In the end, the PhD didn’t work out; to give the briefest possible explanation, my supervisor and I wanted to pull it in too-different directions. I may well return to the research I was doing in my spare time, but my thought at the moment is that I will start using this blog for general research notes and ponderings, probably on a range of topics including physics, maths and computer graphics.
A lot has happened since my last post, but it’s never really felt constructive to post about here. I’m currently looking at diffusion as a mechanism for temporal memory formation.
This is a round-up of work by Principe, Euliano et al on dynamic topographic maps and temporal self-organisation.
- Principe, Euliano and Garani (2002), Principles and networks for self-organization in space-time
Applying R-D-type dynamics to SOMs (SOMTAD – Self-Organising Maps with Temporal Activity Diffusion) and GasNets to achieve spatiotemporal memories. Talks about the possible role of NO in memory formation, includes a review of relevant work in this area.
The basic approach of TAD is for winning neurons to send out waves of activity making neurons close to recent winners more likely to fire next. This enables the network to form noise-resistant memories of temporal sequences. Positive results are obtained here for robot navigation and (with the GASTAD) speech classification.
Leaves open further theoretical work on R-D type systems: ‘Although there are clear links to the R-D paradigm (the generation of traveling waves), we were unable to derive a cost function and learning rule from first principles’. Also suggests exploring the use of diffusion to train other sorts of networks, such as MLPs and RBFs.

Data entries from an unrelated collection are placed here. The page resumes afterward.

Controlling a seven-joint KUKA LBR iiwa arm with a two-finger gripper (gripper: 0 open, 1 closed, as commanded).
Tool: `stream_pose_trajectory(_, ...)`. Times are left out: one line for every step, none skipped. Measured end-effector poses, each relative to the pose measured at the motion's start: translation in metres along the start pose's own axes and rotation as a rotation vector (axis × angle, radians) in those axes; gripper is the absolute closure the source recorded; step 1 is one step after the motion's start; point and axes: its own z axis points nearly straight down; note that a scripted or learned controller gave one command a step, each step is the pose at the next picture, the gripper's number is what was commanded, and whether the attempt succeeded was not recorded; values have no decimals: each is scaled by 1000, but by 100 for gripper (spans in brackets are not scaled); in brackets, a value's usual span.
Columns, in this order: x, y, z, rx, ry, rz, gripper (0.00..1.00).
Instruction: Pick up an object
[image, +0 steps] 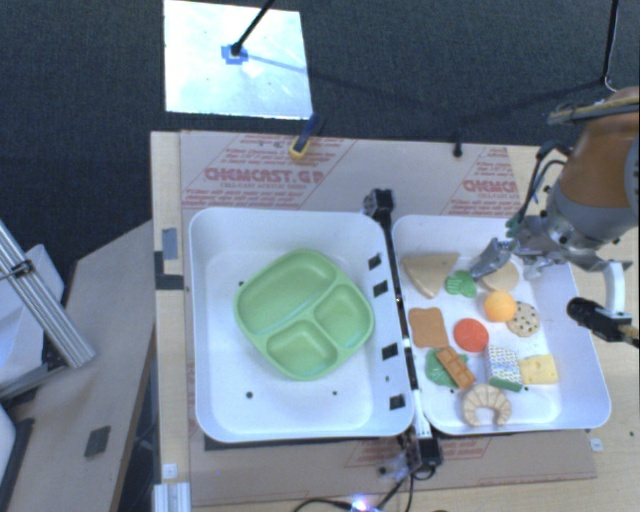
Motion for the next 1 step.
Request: stream_pose_trajectory(0,3,-8,-13,-2,-2,0)
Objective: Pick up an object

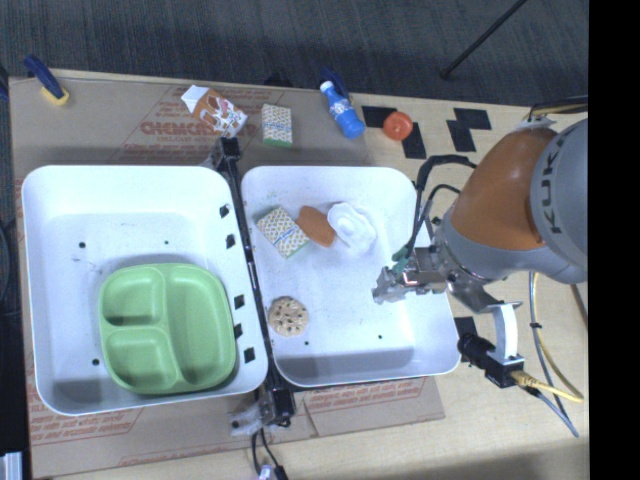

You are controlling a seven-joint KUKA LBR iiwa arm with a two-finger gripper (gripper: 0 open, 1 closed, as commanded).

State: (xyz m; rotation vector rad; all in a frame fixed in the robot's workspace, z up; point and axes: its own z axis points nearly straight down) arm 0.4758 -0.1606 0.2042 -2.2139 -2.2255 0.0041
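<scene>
The grey arm with its orange band hangs over the right bin's right edge, gripper low above bare floor; its opening cannot be told. Across open white floor lie a white wad, patterned packet, orange-brown lump and speckled cookie.

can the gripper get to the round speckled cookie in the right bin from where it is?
Probably yes. The gripper sits over the right bin's right side, and the round speckled cookie lies apart on bare floor, nothing between them.
</scene>
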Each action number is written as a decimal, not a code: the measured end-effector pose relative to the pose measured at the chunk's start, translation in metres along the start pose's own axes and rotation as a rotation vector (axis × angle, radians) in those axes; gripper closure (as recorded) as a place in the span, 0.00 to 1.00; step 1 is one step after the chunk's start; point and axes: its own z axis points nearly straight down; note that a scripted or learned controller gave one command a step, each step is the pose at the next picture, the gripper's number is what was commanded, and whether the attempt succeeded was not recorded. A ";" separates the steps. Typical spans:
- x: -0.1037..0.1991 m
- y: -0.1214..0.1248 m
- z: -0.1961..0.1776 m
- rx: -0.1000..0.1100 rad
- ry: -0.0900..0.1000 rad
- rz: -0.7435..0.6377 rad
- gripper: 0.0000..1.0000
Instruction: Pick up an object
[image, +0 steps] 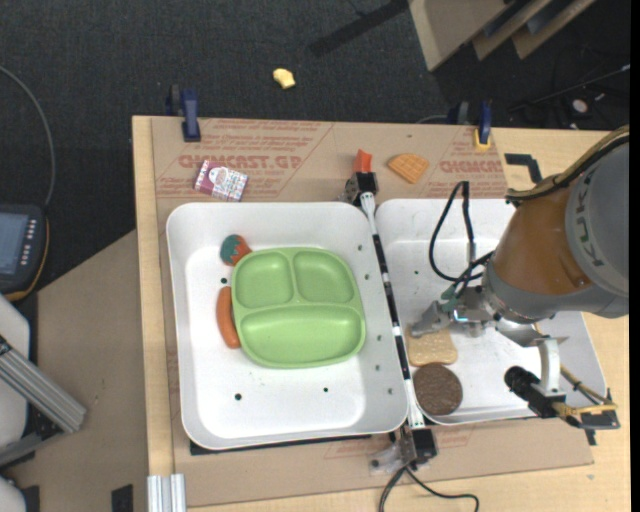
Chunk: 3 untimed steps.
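In the right bin (480, 225), a tan slice of toast (432, 349) lies near the left wall, with a round dark brown cookie (438, 389) just in front of it. My gripper (437, 318) sits low over the bin, right above the toast's far edge. The grey arm with its orange band (540, 240) covers the bin's right half. The left bin (200, 400) holds a green divided plate (297, 306), an orange sausage-shaped piece (228, 318) along the plate's left side and a small teal and red object (235, 248) at its far left corner.
A black cable (447, 230) loops over the right bin's far part. On the bench behind the bins lie a pink packet (221, 179) and an orange cracker (407, 167). Clamps (362, 183) stand where the bins meet.
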 end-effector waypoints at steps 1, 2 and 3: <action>-0.077 0.043 0.001 0.001 -0.003 0.000 0.00; -0.048 0.038 -0.087 0.000 -0.001 -0.006 0.00; -0.037 0.022 0.009 0.015 0.002 -0.002 0.00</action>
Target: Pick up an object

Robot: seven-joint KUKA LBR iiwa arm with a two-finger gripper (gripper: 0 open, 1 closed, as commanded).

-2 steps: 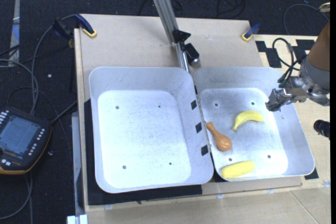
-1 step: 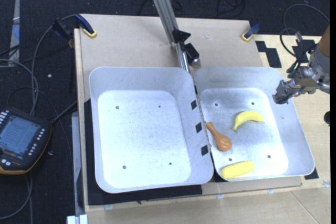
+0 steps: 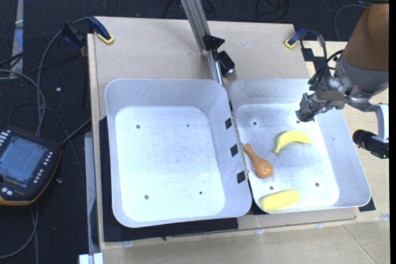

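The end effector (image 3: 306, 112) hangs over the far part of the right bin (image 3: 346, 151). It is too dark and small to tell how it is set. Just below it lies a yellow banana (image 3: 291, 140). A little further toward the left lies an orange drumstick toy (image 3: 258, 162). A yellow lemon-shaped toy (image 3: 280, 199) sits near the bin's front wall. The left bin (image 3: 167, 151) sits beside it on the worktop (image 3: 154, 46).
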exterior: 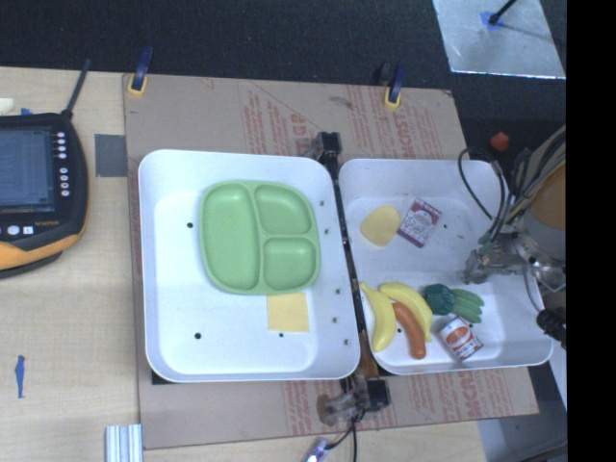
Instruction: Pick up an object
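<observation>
Camera view: cardboard-covered bench (404, 123), dark floor (241, 17) beyond; hand (478, 269) state unclear.

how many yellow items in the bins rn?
3. Yellow square in the left bin below the green plate; round yellow piece and banana in the right bin. None looks hidden.

Bench (77, 335), cardboard sheet (241, 114), two white bins (164, 258), pendant (34, 191)

Smooth white plastic bins (164, 258) sit on matt brown cardboard (241, 104) (printed red); a matt green plastic plate (258, 236) rests inside.
</observation>
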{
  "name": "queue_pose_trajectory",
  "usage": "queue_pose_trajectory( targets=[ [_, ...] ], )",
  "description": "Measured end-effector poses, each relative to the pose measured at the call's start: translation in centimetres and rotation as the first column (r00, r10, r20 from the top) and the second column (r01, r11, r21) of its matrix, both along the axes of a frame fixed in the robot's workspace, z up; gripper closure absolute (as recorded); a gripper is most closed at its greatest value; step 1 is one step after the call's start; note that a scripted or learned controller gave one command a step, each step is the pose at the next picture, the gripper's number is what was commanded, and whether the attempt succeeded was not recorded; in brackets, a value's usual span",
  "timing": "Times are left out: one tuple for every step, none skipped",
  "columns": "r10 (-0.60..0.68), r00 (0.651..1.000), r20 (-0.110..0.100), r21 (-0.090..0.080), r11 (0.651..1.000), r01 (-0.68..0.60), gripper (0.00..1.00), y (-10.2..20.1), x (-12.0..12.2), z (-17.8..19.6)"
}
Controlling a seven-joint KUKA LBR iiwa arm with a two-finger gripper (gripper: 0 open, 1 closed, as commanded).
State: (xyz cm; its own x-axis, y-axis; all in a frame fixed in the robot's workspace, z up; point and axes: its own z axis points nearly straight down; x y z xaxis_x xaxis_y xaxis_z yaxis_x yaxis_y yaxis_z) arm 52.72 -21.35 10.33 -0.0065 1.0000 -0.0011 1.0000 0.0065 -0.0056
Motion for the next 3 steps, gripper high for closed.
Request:
queue_pose_trajectory(
  targets=[
    [-0.003, 1.000, 0.006, 0.000, 1.000, 0.003, 1.00, 0.2, 6.5, 10.4],
    [-0.003, 1.000, 0.004, 0.001, 1.000, 0.003, 0.00, 0.2, 6.5, 10.3],
    [-0.001, 1.000, 0.001, 0.002, 1.000, 0.001, 0.00, 5.7, 9.2, 6.2]
  ],
)
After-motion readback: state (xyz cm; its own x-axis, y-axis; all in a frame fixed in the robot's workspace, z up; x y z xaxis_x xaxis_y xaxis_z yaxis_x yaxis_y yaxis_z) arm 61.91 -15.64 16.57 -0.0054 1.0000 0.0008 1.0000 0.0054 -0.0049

- Neil R. Euliano (1998), Temporal Self-Organization for Neural Networks (PhD thesis)
Principe’s supervisee and collaborator explores three related approaches for temporal self-organisation in ANNs. SOTPAR and SOTPAR2 seem to correspond to SOMTAD and GASTAD in the above paper. Additional results are reported on phoneme sequences with SOTPAR and time series prediction with SOTPAR2. The third approach explored is ‘Dynamic Subgrouping of RTRL [real-time recurrent learning] in Recurrent Neural Networks’, an approach to supervised dynamic learning.
- Neil R. Euliano, Jose C. Principe (1996), Spatio-temporal self organizing feature maps
Some of the work leading up to Euliano’s thesis, above.
- Neil R. Euliano, Jose C. Principe (2000), Dynamic Subgrouping in RTRL Provides a Faster O(N2) Algorithm
Further work on RTRL.
- Jose C. Principe, Neil R. Euliano and W.Curt Lefebvre (1999) Neural and Adaptive Systems: fundamentals through simulations
A 672-page book which I have not yet had a chance to see, though the National Library of Scotland has a copy.
- Cho et al (inc. Principe) (2007), Self-organizing maps with dynamic learning for signal reconstruction
Signal reconstruction for brain-machine interfaces, compressing and reconstructing neural spike data.